Gözlerinde ki şefkatin yerini endişe alırken sandalyesini bana doğru yaklaştırdı ve "İyi misin?" diye sordu.

Yattığım yerden yavaşça doğrulduğumda "İyiyim." diye mırıldandım. Cümlemi gıcırdayan yatakta eşlik etti.

"Hep iyi ol." dedi kendinden emin bir ses ile.
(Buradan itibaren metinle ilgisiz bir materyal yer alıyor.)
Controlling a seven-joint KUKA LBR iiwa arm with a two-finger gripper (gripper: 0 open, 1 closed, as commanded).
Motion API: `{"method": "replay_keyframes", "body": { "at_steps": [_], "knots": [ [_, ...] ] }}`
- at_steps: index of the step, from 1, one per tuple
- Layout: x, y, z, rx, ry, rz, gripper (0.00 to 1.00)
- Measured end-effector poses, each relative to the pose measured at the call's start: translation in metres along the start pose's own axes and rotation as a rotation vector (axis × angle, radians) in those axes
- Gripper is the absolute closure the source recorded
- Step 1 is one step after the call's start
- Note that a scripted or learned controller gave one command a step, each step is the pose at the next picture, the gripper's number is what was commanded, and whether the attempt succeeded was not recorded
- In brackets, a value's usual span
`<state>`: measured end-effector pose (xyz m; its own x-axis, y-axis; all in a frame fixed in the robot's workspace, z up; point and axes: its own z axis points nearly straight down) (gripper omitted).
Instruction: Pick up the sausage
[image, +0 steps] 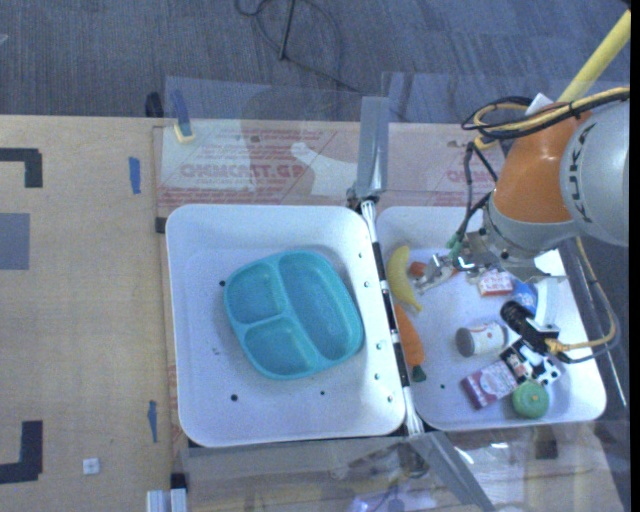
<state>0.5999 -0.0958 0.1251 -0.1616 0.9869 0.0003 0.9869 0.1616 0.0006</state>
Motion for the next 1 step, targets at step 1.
{"method": "replay_keyframes", "body": {
  "at_steps": [1],
  "knots": [
    [-0.0432, 0.0291, 0.0374, -0.006, -0.003, -0.064, 0.00]
  ]
}}
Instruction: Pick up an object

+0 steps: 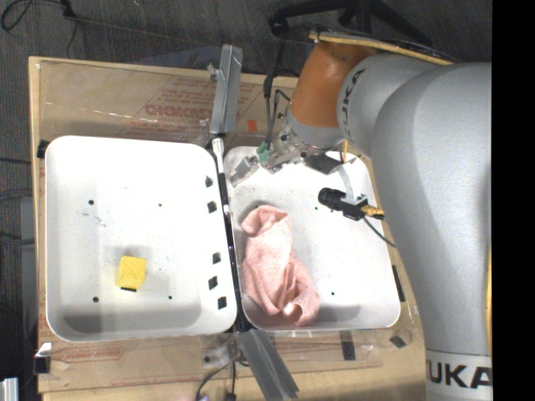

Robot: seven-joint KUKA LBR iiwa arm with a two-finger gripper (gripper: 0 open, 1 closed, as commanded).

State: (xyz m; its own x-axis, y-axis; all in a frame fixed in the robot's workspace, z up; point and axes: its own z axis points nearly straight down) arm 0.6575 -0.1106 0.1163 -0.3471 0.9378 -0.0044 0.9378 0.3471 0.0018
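Note:
A crumpled pink cloth point(274, 266) lies in the right bin point(368, 307), along its left side, reaching to the near wall. A small yellow block point(131, 272) rests in the left bin point(75, 165), toward its near side. My gripper point(253, 164) sits low at the far left corner of the right bin, a little beyond the cloth's far end. The grey arm with its orange band point(322, 82) comes in from the upper right and covers much of that bin's right side. I see nothing between the fingers.
A metal divider bar point(224, 98) runs between the two bins, with black clips along the seam. A black cable fitting with an orange tip point(347, 203) hangs over the right bin's middle. The wooden bench point(125, 90) extends beyond the bins.

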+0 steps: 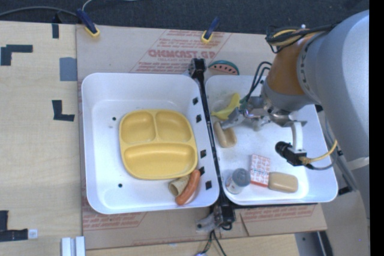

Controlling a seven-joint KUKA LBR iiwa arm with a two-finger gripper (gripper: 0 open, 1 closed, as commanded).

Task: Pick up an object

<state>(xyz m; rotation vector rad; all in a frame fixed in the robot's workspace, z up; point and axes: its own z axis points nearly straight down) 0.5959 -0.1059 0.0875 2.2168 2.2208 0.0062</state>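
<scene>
Down in the right white bin (312,192), the two-finger gripper (231,121) reaches toward the bin's left wall, its metal fingers (227,123) lying over the upper end of a tan bread-roll-shaped object (226,137); whether they are spread or pinching cannot be told from this slanted view. A yellow banana-like piece (228,107) lies just above the gripper, touching or nearly so. Nearer the front of that bin sit a small grey round cap-like object (239,178), a red-and-white patterned card (259,170) and a tan oblong block (282,181), all well apart from the gripper. The left white bin (99,129) holds a yellow three-compartment plastic tray (158,144) and an orange-red sausage-shaped toy (189,187).
</scene>
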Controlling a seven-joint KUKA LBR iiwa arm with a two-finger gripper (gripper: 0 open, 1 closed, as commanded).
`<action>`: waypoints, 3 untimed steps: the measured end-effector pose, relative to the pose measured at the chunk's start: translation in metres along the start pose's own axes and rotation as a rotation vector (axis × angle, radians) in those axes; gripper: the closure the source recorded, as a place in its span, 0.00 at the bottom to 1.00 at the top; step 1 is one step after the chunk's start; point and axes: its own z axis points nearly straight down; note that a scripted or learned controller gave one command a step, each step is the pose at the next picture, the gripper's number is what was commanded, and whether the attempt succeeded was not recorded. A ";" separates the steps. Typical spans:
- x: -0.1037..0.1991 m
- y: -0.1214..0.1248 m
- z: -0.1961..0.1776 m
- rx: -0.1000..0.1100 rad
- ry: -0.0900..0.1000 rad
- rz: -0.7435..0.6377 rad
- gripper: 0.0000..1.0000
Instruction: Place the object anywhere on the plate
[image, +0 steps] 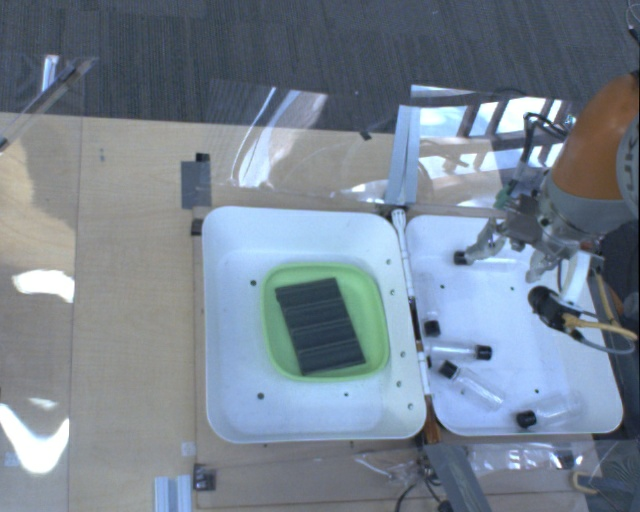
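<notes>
**A:** Pale wood tabletop (110, 300) fills the left half of the scene, with dark ribbed flooring (250, 50) running along the far edge. What sits on it?

**B:** Two shallow white bins, side by side and touching along a central seam. At the middle of the left bin (225, 400) sits a lime-green plate (372, 310), square with rounded corners. A dark grey ribbed slab (319, 326) lies flat on the plate, slightly turned, well within the rim.

**A:** And the right bin (590, 400)?

**B:** Small clear vials with black caps lie scattered on its floor. One capped tube (458, 351) lies lengthwise near the seam, a second tube (470, 384) rests at a slant just nearer the camera, and a loose black cap (431, 327) sits close to the dividing wall. Another black-capped piece (527, 419) lies toward the near right corner.

**A:** Where is the arm?

**B:** Reaching in from the right, orange band (600, 135) over grey wrist, above the far part of the right bin. The claw (505, 250) hangs there with its two fingers splayed wide; nothing shows between them. One fingertip (463, 257) ends in a dark pad close to the bin floor.

**A:** So the slab?

**B:** On the plate, in the left bin, well apart from the claw.
</notes>
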 end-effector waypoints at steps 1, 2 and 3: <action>-0.069 -0.030 0.009 0.003 -0.003 0.019 0.00; -0.107 -0.062 -0.011 0.001 -0.003 -0.060 0.00; -0.108 -0.061 -0.066 -0.003 -0.004 -0.010 0.00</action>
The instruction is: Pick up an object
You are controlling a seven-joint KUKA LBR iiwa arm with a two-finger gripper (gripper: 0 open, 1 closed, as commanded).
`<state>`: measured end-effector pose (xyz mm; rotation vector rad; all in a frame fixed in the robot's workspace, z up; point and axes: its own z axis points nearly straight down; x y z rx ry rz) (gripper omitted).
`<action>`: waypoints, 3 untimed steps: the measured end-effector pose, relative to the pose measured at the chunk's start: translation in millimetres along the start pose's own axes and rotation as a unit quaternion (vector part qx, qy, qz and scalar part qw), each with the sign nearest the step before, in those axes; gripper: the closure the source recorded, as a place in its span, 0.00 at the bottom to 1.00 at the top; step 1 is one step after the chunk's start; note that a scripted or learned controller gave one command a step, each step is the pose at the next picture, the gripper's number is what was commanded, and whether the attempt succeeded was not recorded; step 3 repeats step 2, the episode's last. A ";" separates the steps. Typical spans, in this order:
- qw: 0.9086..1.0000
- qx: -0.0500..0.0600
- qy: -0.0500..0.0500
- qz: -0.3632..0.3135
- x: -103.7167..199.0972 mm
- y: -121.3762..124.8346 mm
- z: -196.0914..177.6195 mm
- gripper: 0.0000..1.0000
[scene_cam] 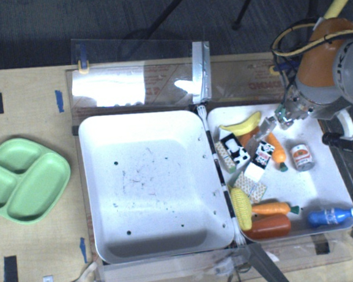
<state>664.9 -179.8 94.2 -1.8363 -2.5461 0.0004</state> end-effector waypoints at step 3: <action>1.000 0.000 0.000 0.025 34.9 -7.7 -101.4 1.00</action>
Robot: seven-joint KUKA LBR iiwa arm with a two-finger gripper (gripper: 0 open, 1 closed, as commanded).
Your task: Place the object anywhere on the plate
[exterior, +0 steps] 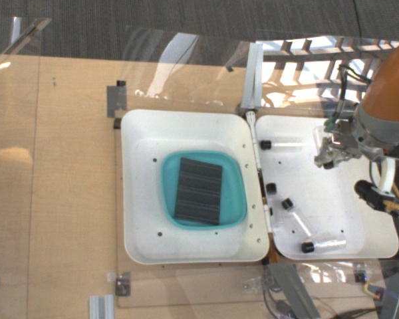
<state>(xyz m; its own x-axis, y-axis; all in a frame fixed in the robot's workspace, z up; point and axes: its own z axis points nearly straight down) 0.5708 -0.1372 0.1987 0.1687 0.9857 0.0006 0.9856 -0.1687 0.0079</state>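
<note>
So the dark ribbed block (199,191) is lying flat on the teal plate (235,193), pretty much dead centre and turned a touch off square. It's a dark grey rectangle with lengthwise ridges, and it sits fully inside the plate's rim with teal showing all the way round. The plate itself sits in the middle of the left bin (141,178), which is the bigger-looking of the two white ones on the wooden desk (53,198).

The arm (389,92) comes in from the right, orange band up top and grey wrist below it, and the gripper (327,157) hangs over the upper right part of the right bin (349,218), well apart from the plate. Can't tell whether the fingers are spread or pressed together from this angle (it's just a small greyish cluster of metal there), and I see nothing between them.

The right bin has a scatter of small stuff in it: a few little black caps (271,188) along its left side and a clear tube (324,244) with a black end lying near the front edge. A clear screen stands behind the bins.
</note>
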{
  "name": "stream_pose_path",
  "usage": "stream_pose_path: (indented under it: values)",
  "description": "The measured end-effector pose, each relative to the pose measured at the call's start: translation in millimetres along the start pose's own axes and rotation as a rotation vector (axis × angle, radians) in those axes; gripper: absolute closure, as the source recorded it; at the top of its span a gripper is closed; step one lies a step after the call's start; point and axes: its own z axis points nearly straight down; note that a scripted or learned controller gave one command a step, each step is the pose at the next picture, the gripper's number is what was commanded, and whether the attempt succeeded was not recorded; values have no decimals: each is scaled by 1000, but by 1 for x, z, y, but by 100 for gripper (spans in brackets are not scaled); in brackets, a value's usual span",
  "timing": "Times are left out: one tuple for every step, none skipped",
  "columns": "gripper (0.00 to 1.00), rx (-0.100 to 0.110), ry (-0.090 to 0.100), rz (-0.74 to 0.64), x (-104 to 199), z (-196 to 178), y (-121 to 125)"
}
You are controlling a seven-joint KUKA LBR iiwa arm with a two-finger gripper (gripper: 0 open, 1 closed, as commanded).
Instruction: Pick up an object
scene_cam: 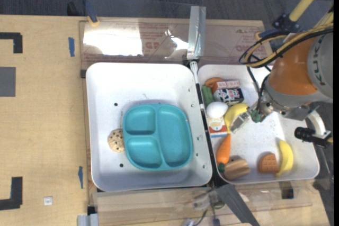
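Several toy foods crowd the right bin [312, 166]. Our hand [241, 120], grip unclear, hovers at the yellow piece [237, 112]: probably light, stiff, slick plastic, best pinched across its narrow middle.

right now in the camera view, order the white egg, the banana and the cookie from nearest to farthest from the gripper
From the gripper:
1. White egg, just left of it in the right bin.
2. Banana, at that bin's lower right.
3. Cookie, far off in the left bin, beside the teal tray.

Bright even overhead light; strong glare on clear panel [139, 39] behind bins — soft shadows, slight blur.
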Motion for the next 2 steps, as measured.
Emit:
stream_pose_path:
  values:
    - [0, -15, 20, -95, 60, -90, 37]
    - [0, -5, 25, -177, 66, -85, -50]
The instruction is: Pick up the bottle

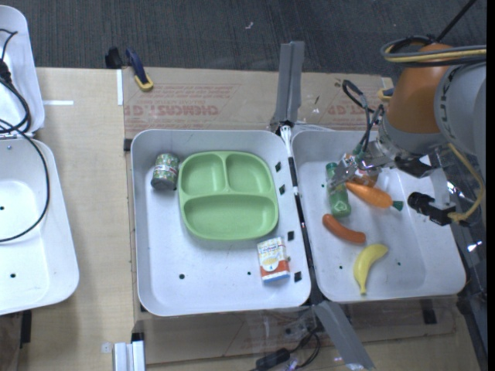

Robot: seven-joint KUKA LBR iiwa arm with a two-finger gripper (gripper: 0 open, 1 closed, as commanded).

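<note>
The bottle (338,196) is small and green with a pale top, and lies in the right bin (418,273) near its left wall. My gripper (357,165) hangs low over the bin's back part. It is just right of the bottle's top end and right above the orange carrot (371,195). The wrist hardware hides the gripper's tips. Nothing is visibly lifted off the bin floor.
A red sausage (344,229) and a yellow banana (367,264) lie in front of the bottle. The left bin (155,269) holds a green divided plate (227,195), a small can (164,171) and a little carton (274,260). A grey post (289,83) stands between the bins at the back.
</note>
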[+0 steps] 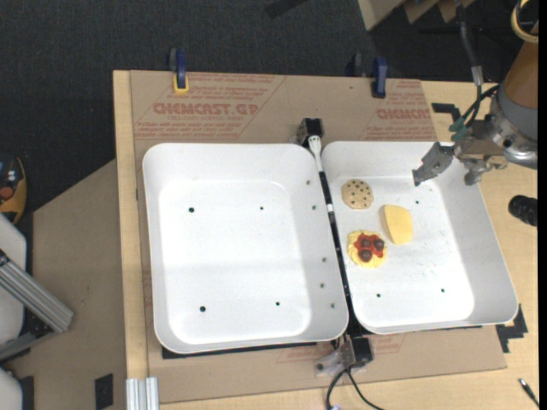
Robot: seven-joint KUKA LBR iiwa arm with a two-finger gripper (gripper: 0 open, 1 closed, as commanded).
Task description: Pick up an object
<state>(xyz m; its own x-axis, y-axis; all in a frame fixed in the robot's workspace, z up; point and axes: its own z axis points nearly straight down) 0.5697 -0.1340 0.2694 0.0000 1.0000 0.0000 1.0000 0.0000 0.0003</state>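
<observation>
Objects for the pick sit in the right-hand shallow white bin (479, 254), three of them, clustered toward its left half near the divider: a round tan cookie with dark chips (357, 194) farthest back, a pale yellow wedge-shaped block like cheese (397, 224) just right and forward of it, and a small yellow tart topped with red and dark berries (367, 248) nearest the front. Cookie and block lie near each other but apart; block and tart look close, maybe just clear of touching

Left-hand white bin (226, 237) carries nothing I can pick out beyond its dark dots

Grey arm comes in from the right, two-finger gripper (446, 165) over the back right part of the right bin, above and to the right of the cookie. Two fingers read as spread apart, one toward the bin centre, one back toward the wrist; nothing between them, no hold on anything

Judgement: approach stage, no target committed. To do it well, choose the item with the most free room on both sides. Cookie seems the best bet: nearest the gripper, flat, open floor around it. Centre over it before descending, set the fingers to straddle its width, go low enough to catch the thin edge. Yellow block is taller and easier to pinch, but a finger could nudge the tart
</observation>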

Gözlerini ise benden ayırmıyordu.

Fakat gözlerinde bana bakmış olduğu anlam beni şaşırtmaya yetmişti. Bana saklamaya çalıştığı bir şefkat ile bakıyordu.

"Kaç saattir uyuyorum?" diye sorduğumda elimi başımın arkasına götürüp sıvazladım. Başım biraz ağrıyordu.

Ayaz derin bir nefes alırken "Tam bir gündür." dedi.

Söylediği şey ile başımın arkasında duran elim dondu. Ardından kaşlarım benden kontrolsüzce havaya kalkarken "Ne, bir gündür mü? Bu nasıl olabilir? Bana ne oldu?" diye inanamayarak tüm soruları tek nefeste Ayaz'a yönelttim.